Material for the task Block Start

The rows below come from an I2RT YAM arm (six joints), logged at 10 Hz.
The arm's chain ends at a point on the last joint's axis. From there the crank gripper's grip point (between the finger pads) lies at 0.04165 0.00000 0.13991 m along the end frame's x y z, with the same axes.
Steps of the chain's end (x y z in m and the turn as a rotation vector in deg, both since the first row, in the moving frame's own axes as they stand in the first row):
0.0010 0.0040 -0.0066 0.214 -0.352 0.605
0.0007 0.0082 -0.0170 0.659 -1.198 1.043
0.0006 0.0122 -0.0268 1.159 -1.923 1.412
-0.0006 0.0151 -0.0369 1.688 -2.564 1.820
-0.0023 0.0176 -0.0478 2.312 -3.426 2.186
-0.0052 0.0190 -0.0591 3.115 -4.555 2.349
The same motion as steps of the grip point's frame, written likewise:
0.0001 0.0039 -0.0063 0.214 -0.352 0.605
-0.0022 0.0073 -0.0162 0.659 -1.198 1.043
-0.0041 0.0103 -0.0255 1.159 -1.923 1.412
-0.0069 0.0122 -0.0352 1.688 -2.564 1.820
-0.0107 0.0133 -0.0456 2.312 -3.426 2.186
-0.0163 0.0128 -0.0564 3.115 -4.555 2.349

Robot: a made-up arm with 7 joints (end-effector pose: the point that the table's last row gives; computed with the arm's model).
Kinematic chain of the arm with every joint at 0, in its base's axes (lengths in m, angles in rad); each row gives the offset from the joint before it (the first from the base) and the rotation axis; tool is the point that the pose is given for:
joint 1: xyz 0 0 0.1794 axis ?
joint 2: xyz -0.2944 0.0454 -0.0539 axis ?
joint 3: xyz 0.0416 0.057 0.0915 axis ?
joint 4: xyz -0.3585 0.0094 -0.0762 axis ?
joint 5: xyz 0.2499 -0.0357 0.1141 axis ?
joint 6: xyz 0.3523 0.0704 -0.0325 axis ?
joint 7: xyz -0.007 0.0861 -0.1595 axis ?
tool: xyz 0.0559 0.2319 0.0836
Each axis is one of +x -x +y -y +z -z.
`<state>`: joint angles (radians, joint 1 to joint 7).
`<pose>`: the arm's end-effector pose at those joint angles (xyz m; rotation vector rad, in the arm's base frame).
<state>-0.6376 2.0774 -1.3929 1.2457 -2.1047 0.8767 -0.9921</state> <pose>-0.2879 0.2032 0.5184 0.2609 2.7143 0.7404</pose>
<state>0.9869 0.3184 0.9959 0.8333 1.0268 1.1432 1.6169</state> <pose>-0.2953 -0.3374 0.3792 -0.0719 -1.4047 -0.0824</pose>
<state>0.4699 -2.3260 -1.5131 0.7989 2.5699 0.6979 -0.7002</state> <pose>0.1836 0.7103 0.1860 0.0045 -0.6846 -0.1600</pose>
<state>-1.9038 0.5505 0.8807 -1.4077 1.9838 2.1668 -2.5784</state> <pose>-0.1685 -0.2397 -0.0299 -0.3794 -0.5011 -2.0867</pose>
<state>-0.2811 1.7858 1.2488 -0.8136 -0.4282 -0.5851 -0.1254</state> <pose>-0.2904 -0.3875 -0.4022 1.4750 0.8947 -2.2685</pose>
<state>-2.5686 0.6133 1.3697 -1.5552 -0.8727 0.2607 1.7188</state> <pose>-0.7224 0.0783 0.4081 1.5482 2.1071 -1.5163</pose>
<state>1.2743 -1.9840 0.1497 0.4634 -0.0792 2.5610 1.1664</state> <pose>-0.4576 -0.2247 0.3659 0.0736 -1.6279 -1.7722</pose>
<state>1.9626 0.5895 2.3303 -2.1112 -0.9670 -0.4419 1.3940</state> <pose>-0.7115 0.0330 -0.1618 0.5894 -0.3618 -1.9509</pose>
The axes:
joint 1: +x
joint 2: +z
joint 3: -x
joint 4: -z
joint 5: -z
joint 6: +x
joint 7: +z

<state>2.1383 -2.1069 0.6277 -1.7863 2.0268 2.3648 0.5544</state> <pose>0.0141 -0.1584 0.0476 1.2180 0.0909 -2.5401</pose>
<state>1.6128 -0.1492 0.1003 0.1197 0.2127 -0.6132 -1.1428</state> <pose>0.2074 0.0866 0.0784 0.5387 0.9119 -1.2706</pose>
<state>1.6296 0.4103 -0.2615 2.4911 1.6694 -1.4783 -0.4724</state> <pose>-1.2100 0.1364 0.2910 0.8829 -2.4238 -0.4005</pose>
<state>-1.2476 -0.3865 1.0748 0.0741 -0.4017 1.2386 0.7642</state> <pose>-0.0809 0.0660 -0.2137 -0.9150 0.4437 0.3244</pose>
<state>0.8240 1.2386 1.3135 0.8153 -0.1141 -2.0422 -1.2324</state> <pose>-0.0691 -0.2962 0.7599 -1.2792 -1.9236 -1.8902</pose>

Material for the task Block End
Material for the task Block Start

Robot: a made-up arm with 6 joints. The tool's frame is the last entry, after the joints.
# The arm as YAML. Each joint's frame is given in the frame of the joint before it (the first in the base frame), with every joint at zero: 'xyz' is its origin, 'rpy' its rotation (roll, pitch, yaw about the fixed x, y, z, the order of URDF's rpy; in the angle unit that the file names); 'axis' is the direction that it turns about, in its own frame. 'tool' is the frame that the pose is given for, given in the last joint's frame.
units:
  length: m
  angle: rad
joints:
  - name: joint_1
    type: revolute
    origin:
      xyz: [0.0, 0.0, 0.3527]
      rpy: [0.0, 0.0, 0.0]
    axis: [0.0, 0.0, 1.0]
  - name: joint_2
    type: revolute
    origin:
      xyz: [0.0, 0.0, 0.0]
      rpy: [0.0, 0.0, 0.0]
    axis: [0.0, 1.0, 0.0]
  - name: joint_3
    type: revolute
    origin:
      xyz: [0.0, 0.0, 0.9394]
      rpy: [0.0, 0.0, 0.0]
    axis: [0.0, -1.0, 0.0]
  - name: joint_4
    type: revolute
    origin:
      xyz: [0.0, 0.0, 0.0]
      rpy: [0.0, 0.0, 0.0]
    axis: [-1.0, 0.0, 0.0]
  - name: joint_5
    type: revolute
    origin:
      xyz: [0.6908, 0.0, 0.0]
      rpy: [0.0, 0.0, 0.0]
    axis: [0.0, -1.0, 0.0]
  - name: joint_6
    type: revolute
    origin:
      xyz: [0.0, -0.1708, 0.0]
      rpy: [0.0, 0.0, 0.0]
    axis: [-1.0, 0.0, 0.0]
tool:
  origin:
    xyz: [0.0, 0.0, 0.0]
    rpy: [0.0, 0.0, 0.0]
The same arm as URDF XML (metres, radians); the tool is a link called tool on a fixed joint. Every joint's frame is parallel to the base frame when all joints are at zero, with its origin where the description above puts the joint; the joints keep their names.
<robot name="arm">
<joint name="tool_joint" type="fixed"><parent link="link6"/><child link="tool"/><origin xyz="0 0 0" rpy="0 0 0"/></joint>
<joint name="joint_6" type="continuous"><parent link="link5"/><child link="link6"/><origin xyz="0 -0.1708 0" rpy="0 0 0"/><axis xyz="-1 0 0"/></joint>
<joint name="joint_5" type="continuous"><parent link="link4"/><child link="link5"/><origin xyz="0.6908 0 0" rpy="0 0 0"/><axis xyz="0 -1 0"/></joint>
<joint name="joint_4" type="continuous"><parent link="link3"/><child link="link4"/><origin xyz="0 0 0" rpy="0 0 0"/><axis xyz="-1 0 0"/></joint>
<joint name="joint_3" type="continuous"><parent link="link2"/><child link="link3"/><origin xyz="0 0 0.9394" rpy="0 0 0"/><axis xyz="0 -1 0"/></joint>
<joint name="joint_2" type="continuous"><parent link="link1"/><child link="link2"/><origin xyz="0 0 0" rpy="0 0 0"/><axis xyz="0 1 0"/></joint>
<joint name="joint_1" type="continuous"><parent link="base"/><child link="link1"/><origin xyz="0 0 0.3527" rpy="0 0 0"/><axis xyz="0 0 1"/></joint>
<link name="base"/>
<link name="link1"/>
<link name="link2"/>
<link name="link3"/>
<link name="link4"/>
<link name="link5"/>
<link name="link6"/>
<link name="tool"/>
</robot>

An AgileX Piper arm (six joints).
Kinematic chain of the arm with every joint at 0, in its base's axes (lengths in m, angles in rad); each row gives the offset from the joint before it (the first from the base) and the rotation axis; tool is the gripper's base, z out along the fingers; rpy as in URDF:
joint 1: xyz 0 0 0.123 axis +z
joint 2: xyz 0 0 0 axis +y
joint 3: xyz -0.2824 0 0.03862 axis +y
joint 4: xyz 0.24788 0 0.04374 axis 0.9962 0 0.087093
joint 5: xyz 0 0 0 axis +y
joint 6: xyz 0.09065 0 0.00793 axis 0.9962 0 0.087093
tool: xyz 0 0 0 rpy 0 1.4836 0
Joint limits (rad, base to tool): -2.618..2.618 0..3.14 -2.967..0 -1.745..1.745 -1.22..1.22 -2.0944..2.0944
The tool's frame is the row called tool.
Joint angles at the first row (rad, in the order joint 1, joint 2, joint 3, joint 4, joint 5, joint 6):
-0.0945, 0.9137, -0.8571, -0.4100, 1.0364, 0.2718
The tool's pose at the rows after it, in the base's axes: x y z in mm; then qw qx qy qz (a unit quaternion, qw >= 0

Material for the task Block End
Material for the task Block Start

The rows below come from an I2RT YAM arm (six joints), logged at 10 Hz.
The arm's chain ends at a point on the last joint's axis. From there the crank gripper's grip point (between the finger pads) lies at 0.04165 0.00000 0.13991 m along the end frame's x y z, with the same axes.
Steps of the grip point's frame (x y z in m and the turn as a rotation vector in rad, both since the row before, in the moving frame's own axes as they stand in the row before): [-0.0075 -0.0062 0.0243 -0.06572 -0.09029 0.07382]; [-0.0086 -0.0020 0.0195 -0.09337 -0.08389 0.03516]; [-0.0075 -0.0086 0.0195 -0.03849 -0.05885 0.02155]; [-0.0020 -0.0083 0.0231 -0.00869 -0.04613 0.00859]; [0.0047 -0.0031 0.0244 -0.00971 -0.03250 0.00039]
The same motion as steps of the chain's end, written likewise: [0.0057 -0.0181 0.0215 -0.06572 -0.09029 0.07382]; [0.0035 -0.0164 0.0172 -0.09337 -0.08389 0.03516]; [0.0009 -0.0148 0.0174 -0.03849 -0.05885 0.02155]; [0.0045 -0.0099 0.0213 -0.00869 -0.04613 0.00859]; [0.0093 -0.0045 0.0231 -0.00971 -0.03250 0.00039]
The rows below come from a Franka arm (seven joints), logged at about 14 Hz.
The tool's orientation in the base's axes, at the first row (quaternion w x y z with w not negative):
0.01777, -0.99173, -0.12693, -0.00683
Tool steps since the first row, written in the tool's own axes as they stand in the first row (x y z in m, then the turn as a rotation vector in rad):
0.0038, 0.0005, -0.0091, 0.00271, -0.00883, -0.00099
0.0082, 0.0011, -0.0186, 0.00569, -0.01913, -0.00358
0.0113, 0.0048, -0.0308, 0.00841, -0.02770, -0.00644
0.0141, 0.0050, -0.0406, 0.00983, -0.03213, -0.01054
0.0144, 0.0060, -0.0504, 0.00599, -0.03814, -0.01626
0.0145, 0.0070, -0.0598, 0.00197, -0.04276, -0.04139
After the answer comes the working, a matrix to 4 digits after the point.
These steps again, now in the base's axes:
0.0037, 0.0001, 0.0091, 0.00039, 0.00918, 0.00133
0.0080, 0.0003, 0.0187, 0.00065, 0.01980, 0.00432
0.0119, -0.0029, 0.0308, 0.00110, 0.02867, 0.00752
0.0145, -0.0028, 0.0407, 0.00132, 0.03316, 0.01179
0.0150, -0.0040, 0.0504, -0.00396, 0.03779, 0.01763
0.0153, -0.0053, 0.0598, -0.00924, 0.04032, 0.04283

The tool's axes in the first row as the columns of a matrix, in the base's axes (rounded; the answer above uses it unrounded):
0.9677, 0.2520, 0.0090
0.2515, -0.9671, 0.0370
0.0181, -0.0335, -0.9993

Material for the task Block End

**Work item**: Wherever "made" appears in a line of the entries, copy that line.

**Answer box**:
Robot: a made-up arm with 7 joints (end-effector pose: the point that the table's last row gives; computed with the arm's model).
Robot: a made-up arm with 6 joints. The tool's frame is the last entry, after the joints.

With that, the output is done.